**EXERCISE REQUIREMENTS:** Look through the listing below, and wherever a line has the string "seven", pull it out.

*** DATASET CONTENT Section Begins ***

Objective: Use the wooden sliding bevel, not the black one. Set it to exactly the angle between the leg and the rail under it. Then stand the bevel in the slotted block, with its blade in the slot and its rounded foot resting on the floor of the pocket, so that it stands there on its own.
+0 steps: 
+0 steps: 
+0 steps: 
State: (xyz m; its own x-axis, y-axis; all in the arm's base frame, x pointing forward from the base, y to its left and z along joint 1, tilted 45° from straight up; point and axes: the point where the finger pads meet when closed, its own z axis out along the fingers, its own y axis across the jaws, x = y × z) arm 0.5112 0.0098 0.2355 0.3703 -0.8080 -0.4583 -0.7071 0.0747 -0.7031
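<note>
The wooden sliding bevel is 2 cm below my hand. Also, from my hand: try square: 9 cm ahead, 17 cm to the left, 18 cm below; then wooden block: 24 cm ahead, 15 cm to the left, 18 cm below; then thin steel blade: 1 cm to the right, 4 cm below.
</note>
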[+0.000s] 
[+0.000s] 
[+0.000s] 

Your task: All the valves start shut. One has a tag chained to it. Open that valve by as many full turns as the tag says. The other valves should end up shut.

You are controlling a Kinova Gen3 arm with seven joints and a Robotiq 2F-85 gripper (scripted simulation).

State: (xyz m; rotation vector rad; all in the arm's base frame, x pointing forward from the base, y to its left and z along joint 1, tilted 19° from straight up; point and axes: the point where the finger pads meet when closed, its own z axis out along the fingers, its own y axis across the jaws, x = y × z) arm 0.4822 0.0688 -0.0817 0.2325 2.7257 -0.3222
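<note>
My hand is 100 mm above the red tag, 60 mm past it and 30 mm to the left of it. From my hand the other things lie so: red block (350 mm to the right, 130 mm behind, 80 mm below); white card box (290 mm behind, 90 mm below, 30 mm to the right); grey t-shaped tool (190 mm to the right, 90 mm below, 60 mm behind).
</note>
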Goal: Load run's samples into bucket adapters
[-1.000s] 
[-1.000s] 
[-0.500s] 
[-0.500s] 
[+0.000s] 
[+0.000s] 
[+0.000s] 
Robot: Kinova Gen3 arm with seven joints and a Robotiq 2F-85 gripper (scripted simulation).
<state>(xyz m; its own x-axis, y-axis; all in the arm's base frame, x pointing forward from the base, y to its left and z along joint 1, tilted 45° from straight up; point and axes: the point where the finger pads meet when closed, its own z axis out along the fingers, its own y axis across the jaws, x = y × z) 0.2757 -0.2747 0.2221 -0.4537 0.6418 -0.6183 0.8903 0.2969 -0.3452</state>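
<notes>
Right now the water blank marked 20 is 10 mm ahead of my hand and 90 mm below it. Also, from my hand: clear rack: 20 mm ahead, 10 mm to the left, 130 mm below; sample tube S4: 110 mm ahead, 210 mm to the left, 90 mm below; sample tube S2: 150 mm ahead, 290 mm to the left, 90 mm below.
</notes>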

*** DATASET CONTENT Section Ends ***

**EXERCISE RESULT:**
You are controlling a Kinova Gen3 arm with seven joints and a Robotiq 2F-85 gripper (scripted simulation).
Robot: Kinova Gen3 arm with seven joints and a Robotiq 2F-85 gripper (scripted simulation).

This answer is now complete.